**Work to be completed**
Your task is to copy each line of the material below that includes "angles".

---- Provided data

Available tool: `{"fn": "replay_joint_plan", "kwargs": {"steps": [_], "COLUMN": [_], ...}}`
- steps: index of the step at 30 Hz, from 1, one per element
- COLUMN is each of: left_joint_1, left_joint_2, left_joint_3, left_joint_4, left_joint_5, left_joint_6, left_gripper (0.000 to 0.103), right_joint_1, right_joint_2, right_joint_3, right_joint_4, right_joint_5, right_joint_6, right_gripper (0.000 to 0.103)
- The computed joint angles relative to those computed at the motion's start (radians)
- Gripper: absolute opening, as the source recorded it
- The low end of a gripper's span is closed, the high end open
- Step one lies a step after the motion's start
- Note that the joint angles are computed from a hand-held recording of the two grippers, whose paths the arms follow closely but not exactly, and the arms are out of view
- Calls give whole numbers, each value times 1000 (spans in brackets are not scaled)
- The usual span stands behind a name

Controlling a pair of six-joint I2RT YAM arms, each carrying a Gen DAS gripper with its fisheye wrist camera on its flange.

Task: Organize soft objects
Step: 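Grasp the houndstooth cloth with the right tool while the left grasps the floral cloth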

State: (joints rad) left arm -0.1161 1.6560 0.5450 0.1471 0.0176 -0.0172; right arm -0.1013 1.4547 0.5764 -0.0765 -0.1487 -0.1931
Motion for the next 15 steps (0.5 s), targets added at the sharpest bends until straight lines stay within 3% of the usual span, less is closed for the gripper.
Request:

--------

**Completed task**
- The computed joint angles relative to those computed at the motion's start (radians)
- Note that the joint angles are computed from a hand-held recording of the two grippers, whose paths the arms follow closely but not exactly, and the arms are out of view

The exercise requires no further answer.